Atteinte de la maladie de Crohn, ses crampes disparaissent sous l'action du CBD
Medropharm a investi le créneau et mène des essais cliniques au Brésil ou en Nouvelle-Zélande. Ses filiales dédiées au CBD médical sont implantées en Allemagne, en Australie et en Uruguay. Les produits suisses remportent déjà un franc succès au Canada, aux Etats-Unis, en Uruguay et en Argentine. Au point que « la branche représente désormais 80 % de notre chiffre d’affaires », selon Mike.

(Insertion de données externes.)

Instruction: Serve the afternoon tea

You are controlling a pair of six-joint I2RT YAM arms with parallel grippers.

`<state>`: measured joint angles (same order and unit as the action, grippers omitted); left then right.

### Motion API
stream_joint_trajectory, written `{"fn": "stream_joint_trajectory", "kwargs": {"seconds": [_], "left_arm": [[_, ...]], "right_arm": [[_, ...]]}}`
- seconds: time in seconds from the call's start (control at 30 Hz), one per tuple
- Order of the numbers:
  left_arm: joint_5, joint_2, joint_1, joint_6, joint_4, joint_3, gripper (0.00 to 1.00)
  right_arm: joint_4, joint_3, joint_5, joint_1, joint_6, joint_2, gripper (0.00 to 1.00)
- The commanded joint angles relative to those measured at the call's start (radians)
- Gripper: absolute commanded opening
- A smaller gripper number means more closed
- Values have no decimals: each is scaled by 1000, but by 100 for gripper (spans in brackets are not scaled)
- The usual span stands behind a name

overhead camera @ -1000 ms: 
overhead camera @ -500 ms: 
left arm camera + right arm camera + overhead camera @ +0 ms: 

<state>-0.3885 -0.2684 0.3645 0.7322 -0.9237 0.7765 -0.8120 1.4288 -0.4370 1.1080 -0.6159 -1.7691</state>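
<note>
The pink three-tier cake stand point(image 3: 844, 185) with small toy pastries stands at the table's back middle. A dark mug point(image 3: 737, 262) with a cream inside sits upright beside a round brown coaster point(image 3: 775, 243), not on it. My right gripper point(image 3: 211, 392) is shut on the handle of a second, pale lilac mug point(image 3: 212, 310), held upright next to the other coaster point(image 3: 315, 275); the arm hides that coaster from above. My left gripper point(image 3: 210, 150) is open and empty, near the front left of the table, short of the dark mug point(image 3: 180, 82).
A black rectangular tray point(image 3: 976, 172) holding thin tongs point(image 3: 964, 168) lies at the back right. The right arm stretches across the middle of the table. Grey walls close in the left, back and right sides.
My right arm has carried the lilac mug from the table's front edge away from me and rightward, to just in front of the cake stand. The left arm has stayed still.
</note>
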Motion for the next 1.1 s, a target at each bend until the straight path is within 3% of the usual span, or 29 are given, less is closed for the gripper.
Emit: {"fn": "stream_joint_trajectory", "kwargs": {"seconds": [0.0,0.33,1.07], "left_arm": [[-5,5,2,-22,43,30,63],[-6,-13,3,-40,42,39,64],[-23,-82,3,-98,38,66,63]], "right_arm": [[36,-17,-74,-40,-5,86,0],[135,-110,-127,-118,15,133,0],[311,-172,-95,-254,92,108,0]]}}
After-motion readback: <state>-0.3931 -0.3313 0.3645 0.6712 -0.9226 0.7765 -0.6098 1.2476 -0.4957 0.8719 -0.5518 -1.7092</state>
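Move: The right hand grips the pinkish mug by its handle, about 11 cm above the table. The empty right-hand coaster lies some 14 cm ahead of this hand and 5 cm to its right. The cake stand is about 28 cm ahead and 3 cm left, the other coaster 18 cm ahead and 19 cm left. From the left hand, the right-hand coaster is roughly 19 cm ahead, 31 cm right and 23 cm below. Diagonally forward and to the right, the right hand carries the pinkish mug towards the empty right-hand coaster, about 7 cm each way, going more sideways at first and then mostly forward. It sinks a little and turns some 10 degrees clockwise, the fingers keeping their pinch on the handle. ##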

Mais nul n’est prophète en son pays. En Suisse, le CBD n’est pas autorisé en tant que médicament. Les malades se l’arrachent donc sur le Net. Atteint d’Alzheimer, Hans, 72 ans, couché dans un lit à barreaux du centre de soins de Letzipark, à Zurich, semble apaisé. Il y a quelques mois, il ne dormait que vingt minutes d’affilée, poussait des hurlements. Sa femme s’est procuré le flacon de teinture magique, à 0,2 % de THC et 5,25 % de CBD. « Vingt-cinq gouttes le soir. Et il s’exprime clairement, peut s’habiller et même aller se promener. » Zehira Balic, 37 ans, atteinte de la maladie de Crohn, se plaignait de douleurs atroces malgré une dizaine d’opérations. Alors elle prend une solution à base de 15 % de CBD ; 1 gramme, pas plus, en suppositoire. « Au bout de quelques jours, les crampes avaient disparu. Je pouvais boire, manger. » Son médecin ne comprenait pas. Avec un dosage à 30 %, elle a retrouvé le sommeil. Et un travail. Mais impossible de réduire la potion sinon « les douleurs reviennent ».

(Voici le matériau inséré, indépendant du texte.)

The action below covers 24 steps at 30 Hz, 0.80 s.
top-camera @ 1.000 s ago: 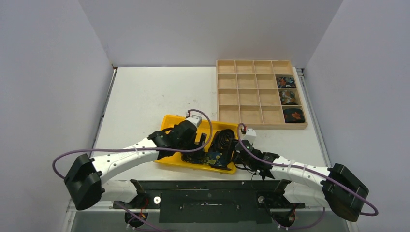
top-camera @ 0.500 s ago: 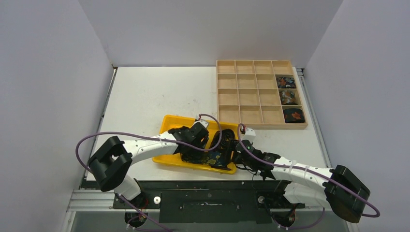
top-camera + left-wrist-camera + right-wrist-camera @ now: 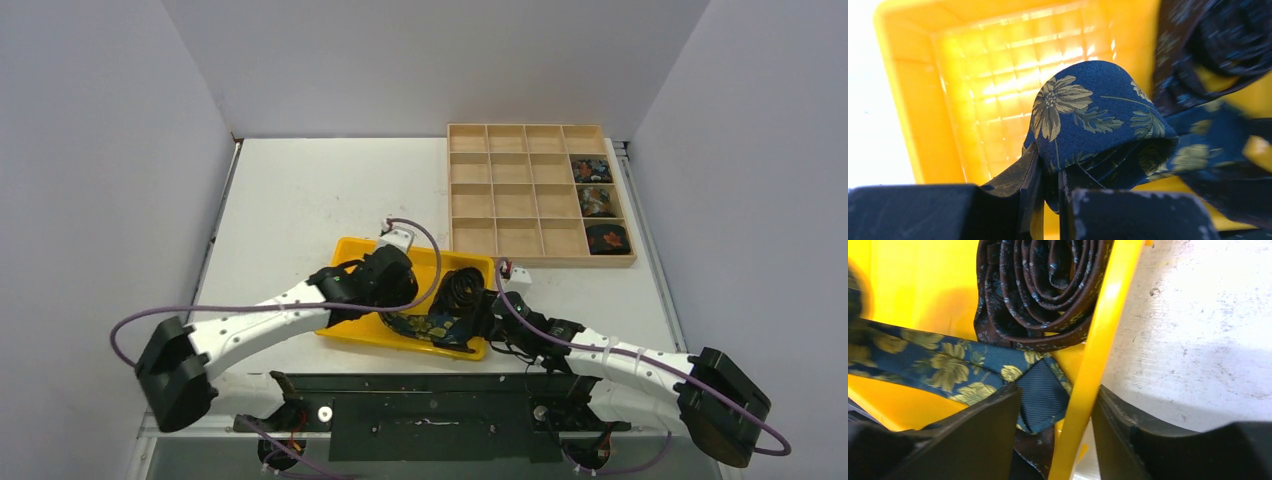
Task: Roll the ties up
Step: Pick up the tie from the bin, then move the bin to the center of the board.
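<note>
A navy tie with yellow flowers lies in the yellow bin. My left gripper is shut on a fold of it, which arches up over the jaws. From above, the navy tie runs along the bin's near side. A dark brown patterned tie sits loosely coiled against the bin's right wall. My right gripper is open and straddles that wall. One finger is inside by the navy tie's pointed tip; the other is outside over the table.
A wooden compartment tray stands at the back right. Its right column holds three rolled ties. White table stretches left and behind the bin. Grey walls close in on both sides.
My left gripper went from open to shut on the navy tie, and its arm swung back and forth over the bin. The right gripper stayed at the bin's right wall, its jaws slightly narrower.
</note>
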Available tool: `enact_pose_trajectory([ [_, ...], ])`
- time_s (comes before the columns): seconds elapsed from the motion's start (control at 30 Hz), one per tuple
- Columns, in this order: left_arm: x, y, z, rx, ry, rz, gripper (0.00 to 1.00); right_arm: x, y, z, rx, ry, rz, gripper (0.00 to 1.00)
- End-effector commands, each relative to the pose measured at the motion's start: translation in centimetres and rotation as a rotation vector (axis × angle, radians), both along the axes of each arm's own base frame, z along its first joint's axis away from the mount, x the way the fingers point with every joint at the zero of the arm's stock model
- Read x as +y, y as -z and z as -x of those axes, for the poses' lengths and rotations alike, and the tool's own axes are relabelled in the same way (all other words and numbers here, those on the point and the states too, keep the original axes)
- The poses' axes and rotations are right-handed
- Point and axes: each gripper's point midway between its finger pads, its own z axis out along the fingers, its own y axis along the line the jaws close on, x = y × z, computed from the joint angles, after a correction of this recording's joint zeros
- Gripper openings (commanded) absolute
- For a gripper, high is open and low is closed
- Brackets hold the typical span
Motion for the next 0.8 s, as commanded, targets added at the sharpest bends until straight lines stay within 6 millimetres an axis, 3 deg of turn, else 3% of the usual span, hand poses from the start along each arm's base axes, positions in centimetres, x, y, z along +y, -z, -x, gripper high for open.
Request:
enact_pose_trajectory([
  [0.0, 1.9, -9.0, -0.5, -0.212, -0.075, 0.188, 0.0, 1.5, -0.4, -0.1, 0.006, 0.013, -0.087, 0.47],
  [0.1, 3.4, -13.0, 0.2, -0.283, -0.079, 0.26, 0.0, 2.5, -0.4, 0.2, 0.025, 0.026, -0.137, 0.36],
  [0.23, 4.9, -15.6, 1.0, -0.314, -0.094, 0.291, 0.0, 4.8, -1.1, 0.3, 0.025, 0.012, -0.158, 0.3],
  [0.47, 6.6, -17.2, 1.8, -0.359, -0.129, 0.339, 0.0, 9.9, -1.8, -0.9, 0.063, 0.008, -0.223, 0.22],
  [0.77, 9.0, -19.6, 2.0, -0.435, -0.196, 0.355, 0.0, 16.4, -2.4, -6.4, 0.041, 0.06, -0.211, 0.06],
])
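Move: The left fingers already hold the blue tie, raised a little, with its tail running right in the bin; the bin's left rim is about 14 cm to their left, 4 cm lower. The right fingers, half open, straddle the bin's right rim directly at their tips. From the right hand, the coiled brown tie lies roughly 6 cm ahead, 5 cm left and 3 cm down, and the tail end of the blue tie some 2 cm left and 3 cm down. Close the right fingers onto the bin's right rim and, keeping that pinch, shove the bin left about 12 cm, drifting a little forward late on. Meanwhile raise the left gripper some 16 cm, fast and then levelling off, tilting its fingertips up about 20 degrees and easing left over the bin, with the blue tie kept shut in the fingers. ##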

Pour les effets indésirables, on manque encore de recul
(...) « Derrière les prétendus effets dont regorge le Net, il y a des intérêts commerciaux liés à un nouveau marché du bien-être, “suisse, bio et sans danger”. Or, peu d’études scientifiques prouvent l’efficacité du CBD », met en garde Barbara Broers, responsable de l’unité des dépendances aux Hôpitaux universitaires de Genève. Certaines ont pourtant révélé des effets sur la sclérose en plaques et des formes sévères d’épilepsie chez les enfants. D’autres suggèrent des bénéfices dans certains cancers et maladies immunitaires. Mais le médecin rappelle les dangers de toute consommation par combustion, des interactions médicamenteuses à haute dose et des effets toxiques sur les fonctions rénales et hépatiques. « Pour les effets indésirables, on manque encore de recul. »
(...)
« En matière de santé publique, on sait ce que les fumeurs coûtent à l’Etat », fustige le député LREM Eric Poulliat. Coauteur du récent rapport parlementaire sur l’usage des stupéfiants, il s’oppose au business récréatif et aux « pressions mercantiles », mais est moins sévère pour l’usage thérapeutique, « à condition qu’on dispose de plus de résultats scientifiques ».